U know those big foam mats in the back gym for track?
ya, gonna go have sex there?
No I want one to have wings and pick me up and take me home
all we need is a web designer
and a bunch of prostitutes
Watching Miami Social reminded me of how much I miss snorting coke with burger king straws in a life guard hut on the beach until we noticed someone was drowning.
Did you save them?
Who?
Can we talk about the cons of throwing up in the bathtub. there are no pros.
lets put it this way..we'd win on tool academy
Dude manswers just said that a guy can only cum up to eight times in one day. I'm gonna prove that show wrong.

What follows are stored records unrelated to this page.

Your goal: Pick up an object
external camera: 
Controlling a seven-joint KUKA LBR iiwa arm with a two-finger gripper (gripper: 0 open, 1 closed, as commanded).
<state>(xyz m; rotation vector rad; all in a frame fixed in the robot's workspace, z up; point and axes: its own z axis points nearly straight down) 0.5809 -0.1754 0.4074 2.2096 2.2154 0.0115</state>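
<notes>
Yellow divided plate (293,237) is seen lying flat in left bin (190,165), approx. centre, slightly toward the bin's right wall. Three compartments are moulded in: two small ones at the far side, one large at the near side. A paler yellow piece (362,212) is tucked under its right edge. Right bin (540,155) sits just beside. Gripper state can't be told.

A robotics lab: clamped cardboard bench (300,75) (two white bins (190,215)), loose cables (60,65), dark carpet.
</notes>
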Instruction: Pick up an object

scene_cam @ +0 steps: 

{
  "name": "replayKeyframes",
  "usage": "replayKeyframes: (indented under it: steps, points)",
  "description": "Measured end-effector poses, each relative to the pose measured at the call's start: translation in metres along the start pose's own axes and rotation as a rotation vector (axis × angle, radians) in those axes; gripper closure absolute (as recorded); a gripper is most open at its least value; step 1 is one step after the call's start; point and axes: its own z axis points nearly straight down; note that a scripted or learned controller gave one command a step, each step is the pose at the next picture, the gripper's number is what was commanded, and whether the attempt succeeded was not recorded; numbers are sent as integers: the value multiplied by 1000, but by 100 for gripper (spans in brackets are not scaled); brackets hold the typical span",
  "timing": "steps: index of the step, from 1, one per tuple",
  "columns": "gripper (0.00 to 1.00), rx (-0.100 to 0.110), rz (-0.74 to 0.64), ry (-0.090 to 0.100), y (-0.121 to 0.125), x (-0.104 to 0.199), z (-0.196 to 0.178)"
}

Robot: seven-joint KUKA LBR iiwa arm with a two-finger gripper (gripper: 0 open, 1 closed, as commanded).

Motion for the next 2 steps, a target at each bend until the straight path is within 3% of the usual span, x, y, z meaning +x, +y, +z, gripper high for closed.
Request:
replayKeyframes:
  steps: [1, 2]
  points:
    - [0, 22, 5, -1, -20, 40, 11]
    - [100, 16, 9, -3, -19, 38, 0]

ha well at least you have goals.
Im holding a competition......who saw me last, and who knows how my nose got bruised? you earn points for answering either question. and for bringing me water.
Judging by my dry clothes and wet sheets, I think I might have gotten out of bed, pissed ON it, covered it up, and passed out on top of it
She's pathetic and vulnerable..and short. Thats his type.
I sent "Rawrrrr" to 151 matches on Tinder. I feel like thats a substantial size of the DC female population.
I accidentally kneed him in the balls while trying to straddle him so we ended up spending the night watching ffm porn online
How the fuck does a person bruise an armpit? I swear to god, I get the lamest drunk injuries.
Despite popular belief cocaine is not a good pre-workout
What was my myspace song when I went away to rehab?
this dude is way too smart. he just explained to me the different scientific components of drugs while we smoked. i said i loved icecream.